## WHAT TO DO
A word-for-word printout of the listing below is needed.

## INFORMATION GIVEN

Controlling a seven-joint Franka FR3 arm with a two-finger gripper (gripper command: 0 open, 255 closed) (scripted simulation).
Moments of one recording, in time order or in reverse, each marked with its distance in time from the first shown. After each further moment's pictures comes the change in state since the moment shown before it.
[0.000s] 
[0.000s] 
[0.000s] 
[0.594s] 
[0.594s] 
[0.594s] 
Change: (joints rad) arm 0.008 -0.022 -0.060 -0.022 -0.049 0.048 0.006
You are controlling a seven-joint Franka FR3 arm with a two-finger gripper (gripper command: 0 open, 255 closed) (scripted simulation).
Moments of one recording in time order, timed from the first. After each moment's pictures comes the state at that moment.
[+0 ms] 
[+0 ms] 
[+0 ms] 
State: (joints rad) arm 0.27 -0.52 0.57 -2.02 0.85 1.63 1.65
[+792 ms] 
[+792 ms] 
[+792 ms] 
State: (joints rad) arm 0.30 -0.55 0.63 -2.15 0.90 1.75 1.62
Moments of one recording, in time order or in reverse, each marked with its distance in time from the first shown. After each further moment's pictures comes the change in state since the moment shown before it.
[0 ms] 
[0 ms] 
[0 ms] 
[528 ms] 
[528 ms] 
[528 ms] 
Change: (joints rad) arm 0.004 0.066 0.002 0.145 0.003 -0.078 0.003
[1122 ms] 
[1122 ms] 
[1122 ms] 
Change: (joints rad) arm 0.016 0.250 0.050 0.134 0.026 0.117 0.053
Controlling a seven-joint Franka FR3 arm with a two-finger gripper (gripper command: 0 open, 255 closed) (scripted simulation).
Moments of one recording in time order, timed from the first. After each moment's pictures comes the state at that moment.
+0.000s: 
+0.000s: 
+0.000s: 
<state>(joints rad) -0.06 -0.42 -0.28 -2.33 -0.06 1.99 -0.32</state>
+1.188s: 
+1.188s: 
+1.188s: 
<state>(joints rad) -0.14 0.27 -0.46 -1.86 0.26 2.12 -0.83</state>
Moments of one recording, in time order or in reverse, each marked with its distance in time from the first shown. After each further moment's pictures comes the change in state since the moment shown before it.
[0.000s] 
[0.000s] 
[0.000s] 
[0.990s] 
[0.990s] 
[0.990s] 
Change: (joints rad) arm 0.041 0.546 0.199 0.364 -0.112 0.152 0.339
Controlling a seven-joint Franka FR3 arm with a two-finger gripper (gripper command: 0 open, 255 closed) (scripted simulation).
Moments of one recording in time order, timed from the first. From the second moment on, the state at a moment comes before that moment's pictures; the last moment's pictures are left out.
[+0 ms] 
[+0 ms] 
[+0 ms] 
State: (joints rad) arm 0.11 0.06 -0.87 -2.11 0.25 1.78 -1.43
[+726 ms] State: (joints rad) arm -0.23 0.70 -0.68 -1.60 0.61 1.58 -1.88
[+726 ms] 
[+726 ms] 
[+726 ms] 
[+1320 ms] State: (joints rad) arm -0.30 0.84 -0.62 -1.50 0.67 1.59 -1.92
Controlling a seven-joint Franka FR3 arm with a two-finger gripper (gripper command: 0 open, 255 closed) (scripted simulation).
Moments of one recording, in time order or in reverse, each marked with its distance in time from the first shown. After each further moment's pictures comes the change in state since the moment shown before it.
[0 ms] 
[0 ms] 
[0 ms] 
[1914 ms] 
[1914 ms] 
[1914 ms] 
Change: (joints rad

## TASK SOLUTION
Controlling a seven-joint Franka FR3 arm with a two-finger gripper (gripper command: 0 open, 255 closed) (scripted simulation).
Moments of one recording, in time order or in reverse, each marked with its distance in time from the first shown. After each further moment's pictures comes the change in state since the moment shown before it.
[0.000s] 
[0.000s] 
[0.000s] 
[0.594s] 
[0.594s] 
[0.594s] 
Change: (joints rad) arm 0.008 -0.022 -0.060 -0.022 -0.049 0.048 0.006
You are controlling a seven-joint Franka FR3 arm with a two-finger gripper (gripper command: 0 open, 255 closed) (scripted simulation).
Moments of one recording in time order, timed from the first. After each moment's pictures comes the state at that moment.
[+0 ms] 
[+0 ms] 
[+0 ms] 
State: (joints rad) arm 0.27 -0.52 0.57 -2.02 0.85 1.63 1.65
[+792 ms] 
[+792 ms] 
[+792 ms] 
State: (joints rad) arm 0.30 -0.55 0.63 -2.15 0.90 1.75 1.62
Moments of one recording, in time order or in reverse, each marked with its distance in time from the first shown. After each further moment's pictures comes the change in state since the moment shown before it.
[0 ms] 
[0 ms] 
[0 ms] 
[528 ms] 
[528 ms] 
[528 ms] 
Change: (joints rad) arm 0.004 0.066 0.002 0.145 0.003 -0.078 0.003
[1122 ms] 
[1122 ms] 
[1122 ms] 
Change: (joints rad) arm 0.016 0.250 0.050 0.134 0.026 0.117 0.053
Controlling a seven-joint Franka FR3 arm with a two-finger gripper (gripper command: 0 open, 255 closed) (scripted simulation).
Moments of one recording in time order, timed from the first. After each moment's pictures comes the state at that moment.
+0.000s: 
+0.000s: 
+0.000s: 
<state>(joints rad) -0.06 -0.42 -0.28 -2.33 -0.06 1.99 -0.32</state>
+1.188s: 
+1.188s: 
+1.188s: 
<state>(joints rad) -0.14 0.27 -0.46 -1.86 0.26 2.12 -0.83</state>
Moments of one recording, in time order or in reverse, each marked with its distance in time from the first shown. After each further moment's pictures comes the change in state since the moment shown before it.
[0.000s] 
[0.000s] 
[0.000s] 
[0.990s] 
[0.990s] 
[0.990s] 
Change: (joints rad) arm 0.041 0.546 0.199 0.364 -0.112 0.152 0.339
Controlling a seven-joint Franka FR3 arm with a two-finger gripper (gripper command: 0 open, 255 closed) (scripted simulation).
Moments of one recording in time order, timed from the first. From the second moment on, the state at a moment comes before that moment's pictures; the last moment's pictures are left out.
[+0 ms] 
[+0 ms] 
[+0 ms] 
State: (joints rad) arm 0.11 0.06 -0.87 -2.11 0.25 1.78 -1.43
[+726 ms] State: (joints rad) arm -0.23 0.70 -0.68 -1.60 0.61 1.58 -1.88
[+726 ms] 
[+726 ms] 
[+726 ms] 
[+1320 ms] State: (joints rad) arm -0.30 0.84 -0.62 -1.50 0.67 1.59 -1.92
Controlling a seven-joint Franka FR3 arm with a two-finger gripper (gripper command: 0 open, 255 closed) (scripted simulation).
Moments of one recording, in time order or in reverse, each marked with its distance in time from the first shown. After each further moment's pictures comes the change in state since the moment shown before it.
[0 ms] 
[0 ms] 
[0 ms] 
[1914 ms] 
[1914 ms] 
[1914 ms] 
Change: (joints rad

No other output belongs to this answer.